**Information supplied:**
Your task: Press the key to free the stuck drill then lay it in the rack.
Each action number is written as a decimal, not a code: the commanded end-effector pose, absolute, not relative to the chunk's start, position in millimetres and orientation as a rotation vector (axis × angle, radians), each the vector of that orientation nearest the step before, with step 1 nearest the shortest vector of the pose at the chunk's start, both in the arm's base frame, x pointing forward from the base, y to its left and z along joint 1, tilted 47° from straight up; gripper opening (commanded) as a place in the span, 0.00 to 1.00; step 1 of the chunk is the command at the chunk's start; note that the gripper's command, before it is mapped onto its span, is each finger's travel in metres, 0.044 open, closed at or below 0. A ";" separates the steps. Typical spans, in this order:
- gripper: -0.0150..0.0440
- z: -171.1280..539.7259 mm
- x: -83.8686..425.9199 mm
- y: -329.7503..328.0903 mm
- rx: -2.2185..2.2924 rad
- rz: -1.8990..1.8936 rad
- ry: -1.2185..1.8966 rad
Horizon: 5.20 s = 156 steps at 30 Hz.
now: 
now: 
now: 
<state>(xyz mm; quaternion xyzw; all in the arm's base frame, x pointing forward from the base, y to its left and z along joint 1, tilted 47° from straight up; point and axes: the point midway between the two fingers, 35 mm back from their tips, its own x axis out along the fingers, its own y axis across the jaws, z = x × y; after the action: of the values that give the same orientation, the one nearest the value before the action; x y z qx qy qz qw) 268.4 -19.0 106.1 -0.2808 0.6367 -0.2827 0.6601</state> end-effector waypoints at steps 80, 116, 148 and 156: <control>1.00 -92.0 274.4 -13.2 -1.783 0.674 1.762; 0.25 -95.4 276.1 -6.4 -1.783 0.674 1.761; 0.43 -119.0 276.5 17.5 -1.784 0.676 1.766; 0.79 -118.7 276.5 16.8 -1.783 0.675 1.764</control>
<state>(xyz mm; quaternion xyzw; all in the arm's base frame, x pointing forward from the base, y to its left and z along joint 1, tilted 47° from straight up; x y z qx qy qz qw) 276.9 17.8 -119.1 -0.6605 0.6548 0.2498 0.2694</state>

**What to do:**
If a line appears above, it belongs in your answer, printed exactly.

**Result:**
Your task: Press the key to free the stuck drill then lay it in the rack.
Each action number is written as a decimal, not a code: the commanded end-effector pose, absolute, not relative to the chunk's start, position in millimetres and orientation as a rotation vector (axis × angle, radians), each the vector of that orientation nearest the step before, with step 1 nearest the shortest vector of the pose at the chunk's start, both in the arm's base frame, x pointing forward from the base, y to its left and z along joint 1, tilted 47° from straight up; gripper opening (commanded) as a place in the span, 0.00 to 1.00; step 1 of the chunk is the command at the chunk's start; note that the gripper's command, before it is mapped onto its span, is each finger's travel in metres, 0.044 open, closed at or below 0. A ";" separates the steps. Typical spans, in this order:
- gripper: -0.0150..0.0440
- z: -171.1280..539.7259 mm
- x: -83.8686..425.9199 mm
- y: -329.7503..328.0903 mm
- rx: -2.2185..2.2924 rad
- rz: -1.8990..1.8936 rad
- ry: -1.2185..1.8966 rad
Horizon: 5.20 s = 156 steps at 30 Hz.
now: 
now: 
now: 
<state>(xyz mm; quaternion xyzw; all in the arm's base frame, x pointing forward from the base, y to its left and z along joint 1, tilted 47° from straight up; point and axes: the point midway between the two fingers, 35 mm back from their tips, its own x axis out along the fingers, its own y axis across the jaws, z = x × y; after the action: of the values that give the same orientation, the one nearest the value before the action; x y z qx qy qz qw) 268.4 -19.0 106.1 -0.2808 0.6367 -0.2827 0.6601</state> end-effector waypoints at steps 80, 116, 148 and 156: <control>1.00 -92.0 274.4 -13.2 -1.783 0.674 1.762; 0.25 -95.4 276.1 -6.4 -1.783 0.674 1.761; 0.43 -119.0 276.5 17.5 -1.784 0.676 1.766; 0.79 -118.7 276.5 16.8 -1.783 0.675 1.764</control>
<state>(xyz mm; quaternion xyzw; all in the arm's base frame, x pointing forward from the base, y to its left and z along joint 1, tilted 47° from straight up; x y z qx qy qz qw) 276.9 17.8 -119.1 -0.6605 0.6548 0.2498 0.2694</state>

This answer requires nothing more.